What types of stories do giant sequoias love to tell? Tall tales, of course.
Why was the pine tree always in trouble? It kept being knotty.
What did the conifer say when he finally got alone with his crush? It’s just yew and me, baby.
A woman who gave birth in a tree was sent to jail
She was charged with treeson
Getting my toy drone stuck in the tree isn’t the worst thing that happened to me today.
But it’s definitely up there.
What types of plants do you get after you plant kisses? Tulips.
What is bigger than a Christmas tree?
A Christmas four
Why are Christmas trees so clean? They know how to spruce things up.
What type of motorcycle do London Plane trees like to ride? Treeumph.
Why did the aspen date the poplar? She really found him to be in-tree-guing.
What did the Christmas tree tell his crush? I pine for you.
If trees could kill you, they wood.
Where do saplings graduate from? Elementree school.
Which tree is more annoying, pine or oak?
Pine. Because pine needles while oak leaves.
Why are trees such great thieves? They really have sticky fingers.
What type of tree can be put inside your hand? A palm tree.
Finally put up the Christmas tree...
It really spruced up the room.
. How can you easily identify a dogwood tree? By listening to the bark.
Not many people liked the new tree I planted.
It wasn’t very poplar.
Why do trees always hold grudges? Because they never fir-get.
What types of books do pines read? Poetree books.
What is the hardest part about being a tree? You have so many limbs, but you still can’t walk.
What did Betula pendula tell her little sister when she was annoyed? Leaf me alone, birch.
Can you tell me what type of weeping tree this is? Yes, but you willow me one later.
Is it hard to count conifers? It’s as simple as one, two, tree!
How did the pines and firs end their war? With a tree-ty.
Why are cedars so hard to get along with? They suffer from bigo-tree and ex-tree-mism.

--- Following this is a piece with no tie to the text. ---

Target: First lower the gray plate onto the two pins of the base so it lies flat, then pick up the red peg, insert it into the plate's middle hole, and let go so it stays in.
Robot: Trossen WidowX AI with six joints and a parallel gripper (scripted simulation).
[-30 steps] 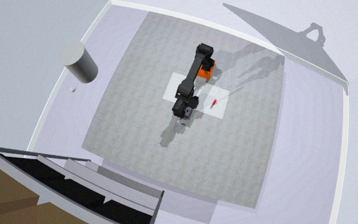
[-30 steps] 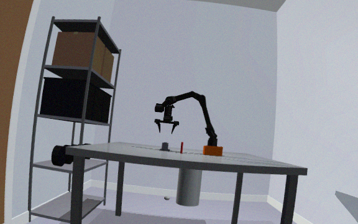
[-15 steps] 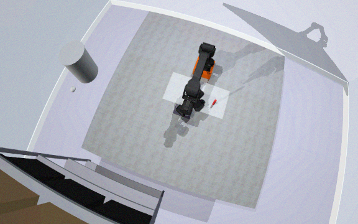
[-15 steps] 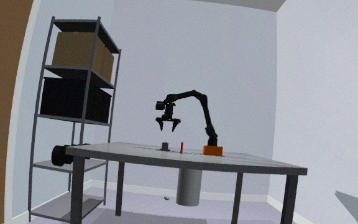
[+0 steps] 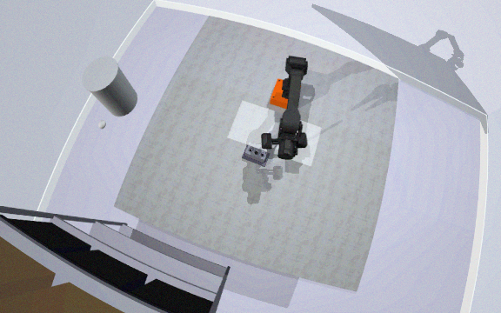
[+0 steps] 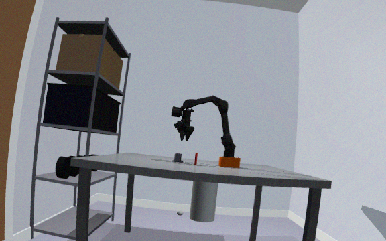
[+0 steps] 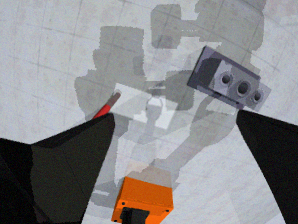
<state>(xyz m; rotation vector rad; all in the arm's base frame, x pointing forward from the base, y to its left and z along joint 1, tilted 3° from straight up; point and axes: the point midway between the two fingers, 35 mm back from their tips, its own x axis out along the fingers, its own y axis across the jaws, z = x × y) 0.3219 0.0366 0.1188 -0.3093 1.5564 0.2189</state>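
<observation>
Right now the red peg is 9 cm behind my gripper tip, 9 cm to the left of it and 11 cm below it. Also, from my gripper tip: gray plate (3 cm ahead, 10 cm to the right, 10 cm below); then dark base (3 cm ahead, 10 cm to the right, 14 cm below).
</observation>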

What did the eskimo say when he chopped down a tree?
Tim-brrr
So I cut down a tree using my vision today
It’s true, I SAW it with my own eyes.
What do you call a tree with no tinsel, baubles, or topping?
A tree.
Why are trees so silly? All of their puns arboring and acorny.
What do you call a martial arts expert in a tree?
Bruce Leaf.
Why are trees a popular Christmas decoration? They look good in boughs.
Today a large tree suddenly fell over right in front of me.
I was stumped.
What is a birch’s favorite dinosaur? The Tree
Rex.
Why are trees the best frenemies? They are great at throwing shade.
Why is it always quiet in the forest? Because all of the trees sleep like a dog.
Why don’t trees travel in groups? Because two’s a company, but tree’s a crowd.
What has leaves, is green and a trunk? A houseplant heading on vacation.
Why did the banana tree have to make a doctor’s appointment during the hurricane? Her fruit was peeling under the weather.
Where do birch trees keep their jewelry? In the river bank.
What did Sherlock Holmes say when he caught the Christmas tree bandit? It was elemen-tree, my dear Watt-son.
Why was it hard for police to catch the tree bandit? He had them stumped.
Why was the tree doctor so good at his job? He could always get to the root of the problem.
Why wouldn’t the squirrel collect the oak’s acorns today? She called in sick and then went to the beech.
Why did the Platanus occidentalis have to go to the doctor more than the other trees? Because it was always sycamore.
Why aren’t trees competitive sports fans? They like to root for everyone.
What is it called when a tree has back problems?
ScoliOAKsis
Why do trees always walk so slowly? All they can do is lumber around.
What is the same shape and size as a sequoia tree, but weighs nothing at all? The tree’s shadow.